Le Pendu d'Argol by Grall André

Le Pendu d'Argol by Grall André

Auteur:Grall André [André, Grall]
La langue: fra
Format: epub


XII

Quand Sofiane entra dans L’annexe, le petit bistrot en face de la rédaction, les bouches se turent. Elle était vêtue d’un corsage moulant et d’une jupe de cuir noir, courte et serrée. Nue, la sensation qu’elle causa aurait été moindre. Sans les voir, on n’ignorait rien de ses seins et de ses fesses, rien de leur volume, rien de leur galbe. De ce délicieux et involontaire effort d’imagination naissait une sorte de saisissement. Mais la fille avait au fond du regard un lointain mépris, presque de la morgue, et le chemin qui séparait les mains des secrets répandus de sa chair parut à tous, Paul y compris, irrémédiablement infranchissable.

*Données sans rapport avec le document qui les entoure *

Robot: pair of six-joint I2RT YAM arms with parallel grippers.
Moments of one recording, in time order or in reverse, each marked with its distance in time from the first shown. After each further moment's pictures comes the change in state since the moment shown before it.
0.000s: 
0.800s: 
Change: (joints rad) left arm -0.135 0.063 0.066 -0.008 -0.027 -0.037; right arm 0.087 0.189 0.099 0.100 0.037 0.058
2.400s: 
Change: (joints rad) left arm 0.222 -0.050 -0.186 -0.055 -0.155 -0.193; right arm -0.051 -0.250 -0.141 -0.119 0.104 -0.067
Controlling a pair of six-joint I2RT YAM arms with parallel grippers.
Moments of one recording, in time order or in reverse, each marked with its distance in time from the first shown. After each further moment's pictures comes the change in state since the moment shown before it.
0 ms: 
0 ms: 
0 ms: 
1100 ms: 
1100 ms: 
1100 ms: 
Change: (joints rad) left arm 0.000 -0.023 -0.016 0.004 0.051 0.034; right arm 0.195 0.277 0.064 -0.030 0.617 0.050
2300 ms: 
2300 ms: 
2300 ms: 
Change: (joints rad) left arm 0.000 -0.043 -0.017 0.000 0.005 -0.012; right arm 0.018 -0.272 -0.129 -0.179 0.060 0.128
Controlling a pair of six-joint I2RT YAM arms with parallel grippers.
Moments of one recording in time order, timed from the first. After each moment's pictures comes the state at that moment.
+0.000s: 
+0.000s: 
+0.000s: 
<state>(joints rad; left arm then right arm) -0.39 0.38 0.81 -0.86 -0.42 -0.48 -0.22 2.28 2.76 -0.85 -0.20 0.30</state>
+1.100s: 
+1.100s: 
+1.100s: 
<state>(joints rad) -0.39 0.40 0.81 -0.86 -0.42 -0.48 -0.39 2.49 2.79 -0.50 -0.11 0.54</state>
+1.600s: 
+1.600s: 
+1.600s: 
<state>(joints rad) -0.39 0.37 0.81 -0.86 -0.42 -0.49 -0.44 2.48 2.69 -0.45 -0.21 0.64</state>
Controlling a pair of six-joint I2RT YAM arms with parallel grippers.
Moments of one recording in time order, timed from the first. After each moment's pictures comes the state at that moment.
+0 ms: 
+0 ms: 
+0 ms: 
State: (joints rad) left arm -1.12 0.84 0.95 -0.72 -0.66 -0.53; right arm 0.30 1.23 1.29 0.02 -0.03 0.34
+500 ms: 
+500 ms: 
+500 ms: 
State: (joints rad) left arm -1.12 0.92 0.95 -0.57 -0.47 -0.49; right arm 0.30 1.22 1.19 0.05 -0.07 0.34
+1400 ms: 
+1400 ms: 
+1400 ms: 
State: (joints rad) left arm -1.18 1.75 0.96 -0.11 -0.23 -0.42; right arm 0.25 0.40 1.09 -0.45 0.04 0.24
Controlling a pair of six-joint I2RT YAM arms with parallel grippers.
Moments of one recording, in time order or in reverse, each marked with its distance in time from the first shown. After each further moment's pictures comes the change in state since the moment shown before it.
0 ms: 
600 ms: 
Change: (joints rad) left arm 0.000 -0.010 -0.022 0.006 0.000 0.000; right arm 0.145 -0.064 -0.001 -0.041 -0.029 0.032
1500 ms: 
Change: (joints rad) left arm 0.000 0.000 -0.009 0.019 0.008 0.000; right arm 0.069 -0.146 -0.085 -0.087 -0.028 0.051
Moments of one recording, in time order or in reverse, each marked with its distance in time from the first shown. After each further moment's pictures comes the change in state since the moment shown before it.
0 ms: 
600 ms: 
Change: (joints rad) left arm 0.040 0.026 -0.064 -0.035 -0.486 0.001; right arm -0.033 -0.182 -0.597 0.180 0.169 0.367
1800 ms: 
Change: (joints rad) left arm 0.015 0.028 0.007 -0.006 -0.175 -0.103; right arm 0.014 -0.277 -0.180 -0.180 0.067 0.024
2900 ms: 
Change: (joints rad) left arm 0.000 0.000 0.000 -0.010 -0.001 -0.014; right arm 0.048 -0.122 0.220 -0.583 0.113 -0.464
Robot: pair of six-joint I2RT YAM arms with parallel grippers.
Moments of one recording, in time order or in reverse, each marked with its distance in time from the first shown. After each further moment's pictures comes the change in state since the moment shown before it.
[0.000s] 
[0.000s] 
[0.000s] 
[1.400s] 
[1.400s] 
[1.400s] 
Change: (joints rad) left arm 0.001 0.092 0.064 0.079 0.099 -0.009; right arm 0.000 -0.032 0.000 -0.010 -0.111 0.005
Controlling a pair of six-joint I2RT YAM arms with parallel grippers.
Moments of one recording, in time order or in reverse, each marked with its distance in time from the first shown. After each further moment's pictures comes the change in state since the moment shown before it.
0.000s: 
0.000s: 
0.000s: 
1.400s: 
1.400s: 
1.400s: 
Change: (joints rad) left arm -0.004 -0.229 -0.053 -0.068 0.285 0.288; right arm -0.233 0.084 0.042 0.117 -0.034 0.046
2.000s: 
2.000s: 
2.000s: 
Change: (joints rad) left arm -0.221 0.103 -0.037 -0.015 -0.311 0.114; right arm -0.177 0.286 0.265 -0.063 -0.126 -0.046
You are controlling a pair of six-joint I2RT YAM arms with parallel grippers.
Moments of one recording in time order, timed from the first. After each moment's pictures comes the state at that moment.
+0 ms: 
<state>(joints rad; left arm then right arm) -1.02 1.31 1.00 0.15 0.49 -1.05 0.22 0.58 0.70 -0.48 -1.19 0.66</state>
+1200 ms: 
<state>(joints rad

Puisque le garçon occupait la banquette, Sofiane s’assit en face de lui, sur une chaise. Elle tournait ainsi le dos au comptoir. Dans le cas inverse, il n’aurait pas été vain pour les consommateurs d’espérer apercevoir son entrejambe. Cette disposition malheureuse valut à Paul quelques regards dépités de la part de deux habitués avec lesquels il lui arrivait de boire des coups. Néanmoins, ces derniers pouvaient apercevoir le reflet de la jeune fille dans la glace suspendue derrière Paul et ne s’en privèrent pas. Légèrement incliné, le miroir renvoyait du décolleté de Sofiane une vision bien plus intéressante que la piste de 421.

Ils se saluèrent gauchement, puis Paul lui demanda ce qu’elle voulait faire.

« C’est Laval qui t’a demandé de me sortir ?

— Il m’a dit que tu t’emmerdais.

— Et tu l’as cru ? C’est le prix à payer pour la bagnole, c’est ça ? »

D’un coup, Paul la trouva trop déshabillée. Trop agressive. Et puis, de toute manière, elle était bien trop belle, bien trop riche pour lui. Il allait sans doute sortir avec elle, tout à l’heure, et le jeune homme savait qu’il se sentirait emprunté toute la soirée. On ne s’improvise pas compagnon des stars. Il imagina Sofiane invitée à déjeuner à la ferme, débarquant dans cette tenue, et la tête que ferait sa mère. « M’man, je te présente la fille du type dont je t’ai parlé, mais si, tu sais bien, celui qui m’a offert la voiture. »

À cette évocation, Paul se mit à rire.

« Évidemment, tu l’as pas cru, en conclut Sofiane.

— Hein ? Non, non, je l’ai pas cru. Et pour la voiture, si tu veux savoir, j’ai signé une reconnaissance de dettes. »

Elle hocha la tête.

« T’as bien fait. Avec Laval, faut que tout soit clair… T’as un programme pour la soirée ? »

Paul proposa d’aller manger une pizza. Elle fit une moue mais le suivit quand même.

Sur la place du marché, la jeune fille tomba en arrêt devant la carte du Duc de Bretagne, le plus grand restaurant de Quimperlé.

« J’ai envie de fruits de mer », dit-elle.

Sans se retourner vers Paul, elle entra dans le restaurant. Nappes blanches et lustres monumentaux, serviettes en tissu, assiettes de chez Henriot, serveurs et sommeliers tirés à quatre épingles, le Duc de Bretagne était le genre de restaurant où le cendrier est remplacé à chaque mégot. Autant dire que Paul n’y avait jamais mis les pieds.